By solving the inequality x^2 - 100 ≥ 0, we can find the values of x that make the expression non-negative:
x^2 - 100 ≥ 0
(x - 10)(x + 10) ≥ 0
From this inequality, we can see that the expression is equal to zero at x = -10 and x = 10, and it changes sign at those points. Hence, the intervals where x^2 - 100 is non-negative are (-∞, -10] and [10, ∞). This means the domain of z(x) is:
Domain: (-∞, -10] ∪ [10, ∞)
Now let's move on to finding the range.
To find the range, we need to solve the equation x = √(y^2 + 100) for y.

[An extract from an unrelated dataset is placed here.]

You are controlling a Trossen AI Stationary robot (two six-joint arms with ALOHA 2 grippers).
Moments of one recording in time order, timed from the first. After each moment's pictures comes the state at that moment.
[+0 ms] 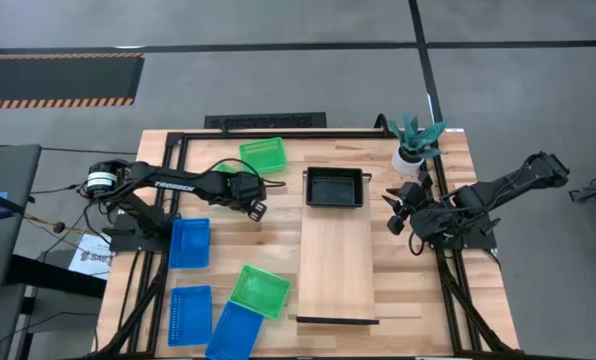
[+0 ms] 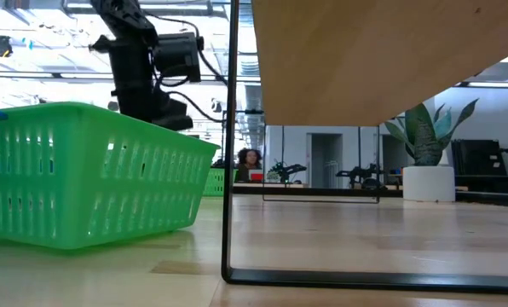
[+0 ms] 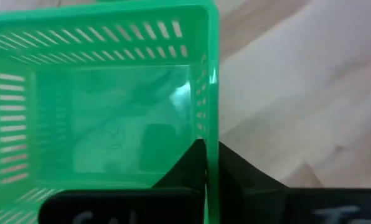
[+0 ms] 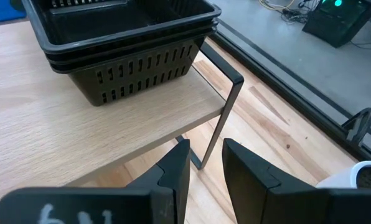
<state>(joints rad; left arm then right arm) 0.17 1.54 0.87 -0.69 -0.26 -0.78 0.39 0.76 0.63 -0.78 0.88 0.67</state>
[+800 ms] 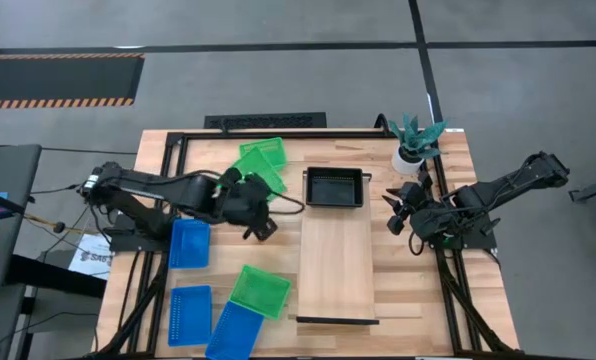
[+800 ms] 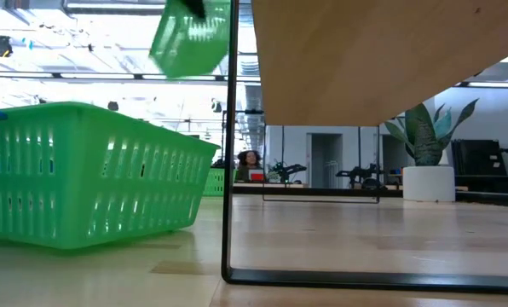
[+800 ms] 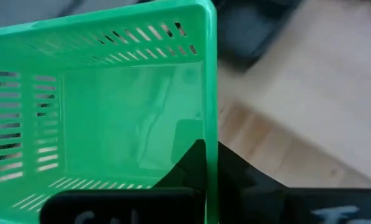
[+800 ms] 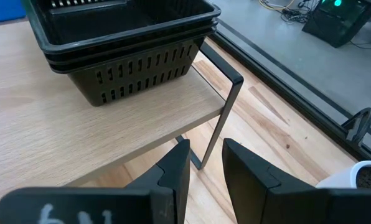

Square both sides to eliminate the square root:
x^2 = y^2 + 100
Rearrange the equation to solve for y:
y^2 = x^2 - 100
Taking the square root of both sides gives:
y = ±√(x^2 - 100)
Since we are working with the positive square root, we can write this as:
y = √(x^2 - 100)
From this, we can see that the range of z(x) is the set of all non-negative real numbers, since the square root of any non-negative number will always yield a non-negative result.
Range: [0, ∞)
Therefore, the domain of z(x) is (-∞, -10] ∪ [10, ∞) and the range is [0, ∞).